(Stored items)
#####
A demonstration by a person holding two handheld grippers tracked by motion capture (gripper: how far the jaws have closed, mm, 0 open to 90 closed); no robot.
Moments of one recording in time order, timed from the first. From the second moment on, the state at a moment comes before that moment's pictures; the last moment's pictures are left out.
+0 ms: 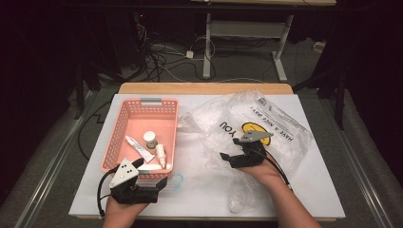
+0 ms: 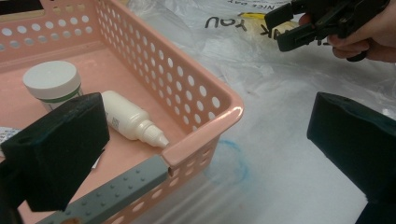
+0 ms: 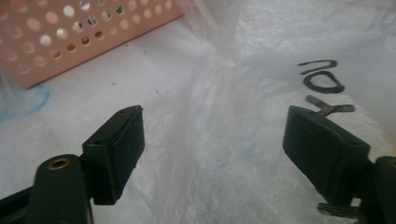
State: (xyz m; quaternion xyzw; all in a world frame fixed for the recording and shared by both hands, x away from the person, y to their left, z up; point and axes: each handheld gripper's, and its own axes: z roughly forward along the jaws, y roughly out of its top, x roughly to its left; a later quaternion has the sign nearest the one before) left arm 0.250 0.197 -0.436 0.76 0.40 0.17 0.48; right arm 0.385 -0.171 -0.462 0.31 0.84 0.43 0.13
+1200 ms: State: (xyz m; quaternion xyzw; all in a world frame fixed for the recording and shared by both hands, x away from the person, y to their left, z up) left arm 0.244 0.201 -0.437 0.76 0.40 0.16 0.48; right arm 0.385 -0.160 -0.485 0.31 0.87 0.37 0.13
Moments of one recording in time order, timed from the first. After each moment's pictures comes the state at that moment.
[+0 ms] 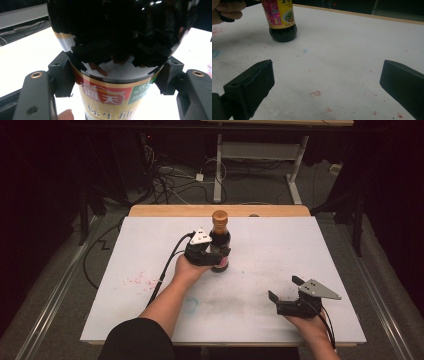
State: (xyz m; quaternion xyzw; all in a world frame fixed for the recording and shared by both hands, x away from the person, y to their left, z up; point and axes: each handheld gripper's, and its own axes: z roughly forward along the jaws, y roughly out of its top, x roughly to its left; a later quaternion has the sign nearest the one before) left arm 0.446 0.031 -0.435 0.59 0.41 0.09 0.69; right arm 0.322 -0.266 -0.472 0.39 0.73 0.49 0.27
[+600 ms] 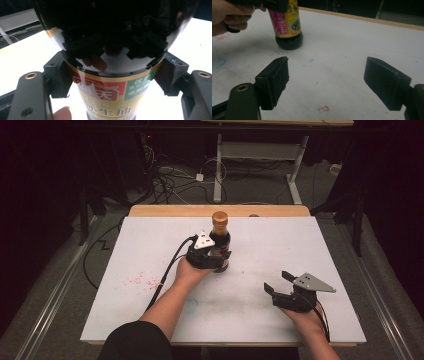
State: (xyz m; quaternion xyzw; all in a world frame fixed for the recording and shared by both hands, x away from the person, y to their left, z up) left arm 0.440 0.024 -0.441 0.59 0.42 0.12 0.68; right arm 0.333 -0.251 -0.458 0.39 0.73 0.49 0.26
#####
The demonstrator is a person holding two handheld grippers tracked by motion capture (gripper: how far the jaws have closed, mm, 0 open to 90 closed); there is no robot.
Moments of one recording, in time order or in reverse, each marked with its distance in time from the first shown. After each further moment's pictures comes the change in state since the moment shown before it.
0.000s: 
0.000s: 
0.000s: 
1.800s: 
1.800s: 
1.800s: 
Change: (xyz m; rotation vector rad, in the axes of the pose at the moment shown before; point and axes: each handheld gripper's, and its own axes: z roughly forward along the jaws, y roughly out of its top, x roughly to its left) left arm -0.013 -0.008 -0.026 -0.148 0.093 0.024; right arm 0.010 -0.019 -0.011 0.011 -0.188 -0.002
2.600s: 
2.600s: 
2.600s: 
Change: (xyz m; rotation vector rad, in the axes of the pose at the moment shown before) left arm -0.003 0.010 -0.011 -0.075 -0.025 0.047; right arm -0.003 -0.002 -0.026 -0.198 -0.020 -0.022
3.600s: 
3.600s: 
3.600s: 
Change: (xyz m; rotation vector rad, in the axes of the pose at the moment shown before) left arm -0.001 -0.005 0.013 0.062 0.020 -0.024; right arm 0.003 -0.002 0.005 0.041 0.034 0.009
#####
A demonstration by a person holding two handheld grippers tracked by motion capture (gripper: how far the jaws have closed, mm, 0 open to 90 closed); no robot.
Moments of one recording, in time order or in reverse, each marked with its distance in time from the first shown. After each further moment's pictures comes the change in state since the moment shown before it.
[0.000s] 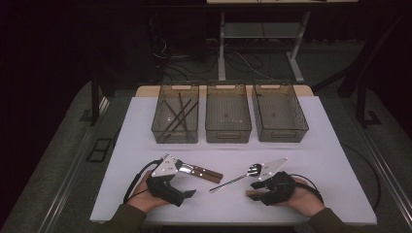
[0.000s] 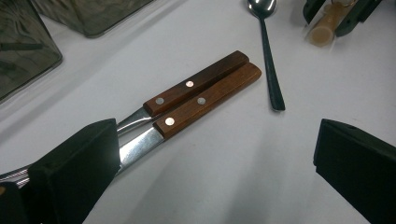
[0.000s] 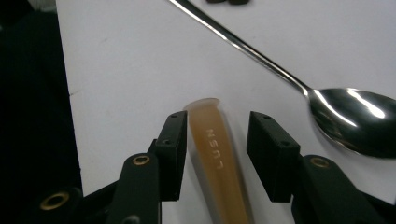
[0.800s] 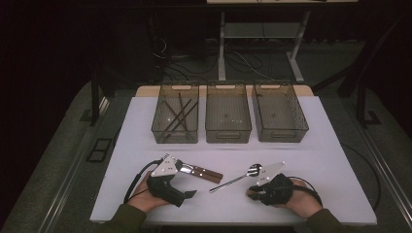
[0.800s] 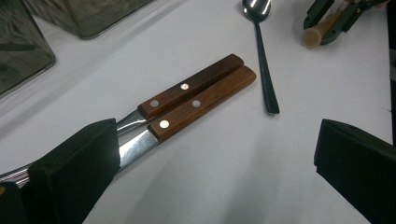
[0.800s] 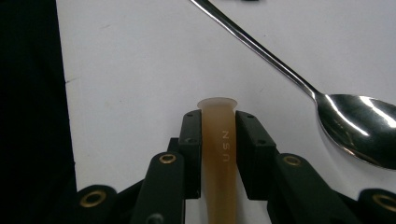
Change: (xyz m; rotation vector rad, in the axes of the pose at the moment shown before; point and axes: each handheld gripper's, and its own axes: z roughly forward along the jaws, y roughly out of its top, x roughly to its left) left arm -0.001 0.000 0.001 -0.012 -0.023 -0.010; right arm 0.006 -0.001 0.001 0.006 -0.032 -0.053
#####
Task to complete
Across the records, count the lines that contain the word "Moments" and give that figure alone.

Your response
4